SOS Jason Dukes

Jason Dukes currently serves on pastoral team with Westpoint Church, and helped launch HouseBlendCafe.com, ReproducingChurches.com, and theChurchofWestOrange.com.

The Caller ID on my iPhone said “Mom’s Cell.” My wife and kids and I were on our way back from a week away with my brother and his family. It had been a week of writing for me, specifically my first attempt at a book which I had already decided I was gonna dedicate to my mom who had for so long encouraged me to write. We had also played a lot. My children have this magical bond with their cousins, even though we live 12 hours away from each other, my brother married my wife’s best friend from nursing school, and my brother is my best friend. So, you might say we enjoy time together.

We especially enjoyed it when Mom and Dad were there. They couldn’t be there that particular week because of some leisure as well as business travel. We had only texted while we were enjoying the rural surroundings of my brother’s north Mississippi home, so I was especially excited when I saw the call from Mom.

“Hey Mom!” I answered enthusiastically completely expecting the response I get every time we talk on the phone – “Hey sug!” It’s short for her nickname for me – sugar-pudding. She thought I was sweet. But the voice I heard was not the sweet voice of my mother encouraging me even in the simple way that she greeted me. It was instead a long-time friend of my mom and dad. Mrs. Linda Jackson and her family were long-time New Orleaneans who survived Katrina’s floods escaping to their attics and being rescued on their roof.

“Jason,” she started with a concerned tone in that familiar New Orleans accent. “This is Linda. I’m calling from your mom’s phone. Your mom and dad have been in an accident. They were walking out by the Seminary and were run over by a truck.”

The speeding vehicles through this always-a-construction-zone section of Interstate 75 seemed motionless for a moment. Was I really getting one of those dreaded calls that no one ever wants to get? Linda went on to tell me that both Mom and Dad were in transit to the trauma hospital there in downtown New Orleans. She did not know if they were still alive or not.

“Can you call Erik?”

She asked if I could inform my brother, while she tried to find out more about their condition.

Erik and I were both in New Orleans by the next morning. My friend, Chris, drove all night with me. We arrived to find Dad with a broken neck, three broken ribs, a shattered left arm, a left leg broken in 17 places and a right leg in 10 places. We were allowed to see Mom as she rested in a coma. She had two injuries – a broken wrist and a severe blow to the head.

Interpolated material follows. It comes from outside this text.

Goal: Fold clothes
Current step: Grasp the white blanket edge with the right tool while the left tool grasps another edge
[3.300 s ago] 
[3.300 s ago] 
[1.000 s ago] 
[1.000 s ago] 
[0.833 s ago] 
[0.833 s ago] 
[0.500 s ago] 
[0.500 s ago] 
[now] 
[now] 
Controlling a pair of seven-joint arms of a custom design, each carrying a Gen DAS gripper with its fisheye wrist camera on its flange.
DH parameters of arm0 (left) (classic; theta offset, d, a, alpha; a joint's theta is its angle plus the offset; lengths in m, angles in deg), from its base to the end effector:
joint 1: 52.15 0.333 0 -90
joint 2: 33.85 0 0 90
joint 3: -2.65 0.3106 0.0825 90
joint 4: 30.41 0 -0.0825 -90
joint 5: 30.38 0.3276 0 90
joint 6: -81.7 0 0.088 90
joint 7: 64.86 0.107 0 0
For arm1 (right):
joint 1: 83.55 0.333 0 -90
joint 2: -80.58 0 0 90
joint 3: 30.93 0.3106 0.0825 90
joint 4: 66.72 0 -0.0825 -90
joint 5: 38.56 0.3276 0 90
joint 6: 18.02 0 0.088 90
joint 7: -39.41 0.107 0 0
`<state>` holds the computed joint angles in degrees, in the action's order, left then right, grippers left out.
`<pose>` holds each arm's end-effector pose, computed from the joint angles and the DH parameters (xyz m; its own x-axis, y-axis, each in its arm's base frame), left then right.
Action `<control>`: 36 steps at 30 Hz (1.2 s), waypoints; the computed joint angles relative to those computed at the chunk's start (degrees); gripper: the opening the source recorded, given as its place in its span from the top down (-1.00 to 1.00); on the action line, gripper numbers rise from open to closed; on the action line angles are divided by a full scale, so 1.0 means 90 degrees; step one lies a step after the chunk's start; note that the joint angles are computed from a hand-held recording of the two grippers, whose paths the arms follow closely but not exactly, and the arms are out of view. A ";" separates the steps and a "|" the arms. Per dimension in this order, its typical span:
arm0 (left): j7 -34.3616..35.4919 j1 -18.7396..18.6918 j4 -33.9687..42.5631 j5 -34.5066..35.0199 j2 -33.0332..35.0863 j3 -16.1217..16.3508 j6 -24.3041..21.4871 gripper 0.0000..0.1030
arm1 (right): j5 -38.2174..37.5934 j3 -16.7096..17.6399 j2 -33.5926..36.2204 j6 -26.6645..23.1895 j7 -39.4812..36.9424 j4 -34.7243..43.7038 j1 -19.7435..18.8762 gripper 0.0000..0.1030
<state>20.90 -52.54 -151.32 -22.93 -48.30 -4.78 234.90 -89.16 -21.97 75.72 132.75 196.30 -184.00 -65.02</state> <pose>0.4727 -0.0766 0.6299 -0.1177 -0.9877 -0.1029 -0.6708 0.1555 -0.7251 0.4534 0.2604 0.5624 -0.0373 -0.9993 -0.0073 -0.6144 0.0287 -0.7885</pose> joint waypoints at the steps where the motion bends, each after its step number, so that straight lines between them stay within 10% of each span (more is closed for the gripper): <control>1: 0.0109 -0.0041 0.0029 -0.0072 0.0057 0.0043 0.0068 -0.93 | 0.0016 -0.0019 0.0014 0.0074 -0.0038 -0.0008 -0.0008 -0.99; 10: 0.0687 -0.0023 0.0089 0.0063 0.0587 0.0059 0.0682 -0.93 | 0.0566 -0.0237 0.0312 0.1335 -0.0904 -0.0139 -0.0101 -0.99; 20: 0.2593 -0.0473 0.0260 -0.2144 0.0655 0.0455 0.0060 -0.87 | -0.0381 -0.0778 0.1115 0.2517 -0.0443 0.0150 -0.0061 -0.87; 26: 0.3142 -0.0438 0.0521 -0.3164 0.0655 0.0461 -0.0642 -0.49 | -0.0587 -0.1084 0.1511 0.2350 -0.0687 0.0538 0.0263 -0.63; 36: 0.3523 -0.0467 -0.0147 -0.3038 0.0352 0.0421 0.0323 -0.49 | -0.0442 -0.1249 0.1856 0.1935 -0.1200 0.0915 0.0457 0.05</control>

Dad walked for the first time two months later. My brother and I practically lived in New Orleans for the next four months. Our wives and four kids each growing in our absence. Dad needed constant care. Mom appreciated our visits. We were grateful for the support from family and friends and employers back home.

Mom woke from her coma three weeks after the accident. She was never more than a remnant of herself again. She died August 3rd, 2009 at the age of 68-going-on-42. We miss her deeply.

Besides the beard that I grew during that time, which my wife requests that I keep to this day, two very significant refinements occurred in me. I was “sifted” I guess you could say.

First, I was challenged to prioritize my family as a pastor with no apology. I returned home trying to recreate daily rhythms with a renewed vigor to make disciples among my family before anyone else.

Second, I was stretched to actually believe that God is good and loving, not just espouse it as the Christian thing to declare. In that time of sifting, when everything was called into question – life, family, parents, marriage, ministry, purpose, time, schedules, priorities – there were plenty of days  when I wanted to fall into the thinking that God is a crutch we have invented to help us sulk our way through the difficulties of this unfair world. For the first time in my life as a follower and a leader and a child and a brother and a husband and a father and a friend and a believer, I was shaken to the core with a choice to make. Did I want to keep believing that God loves me and is good?

In all honesty, I have not been the same child or brother or husband or father or friend or leader since that sifting season. In some ways that’s good. In many ways that’s bad. It has caused a heaviness in me with regard to the effect of sin and loneliness and death upon us all. A heaviness that compels me to shine Christ’s love not because I should or because I think it will make God pleased with my performance. Rather, it has compelled me to shine because I am loved and know full well that without a present, real love displayed through my presence and real friendship, the lost and lonely of our world will sink into the disparity of difficulties much like I could have. They may well believe in a God who is unfair if I don’t deliver a no-strings-attached, unconditional love.

And I don’t want them to believe that way. For if they do, they may well never understand and accept the God who loved them enough to take the brunt of unfair and move one step beyond the effect of death toward a resurrection hope that is so much more than a crutch in my difficulty.

Thank you Lord for the sifting. Please help me, I beg you God, to be grateful during the next sifting season, too.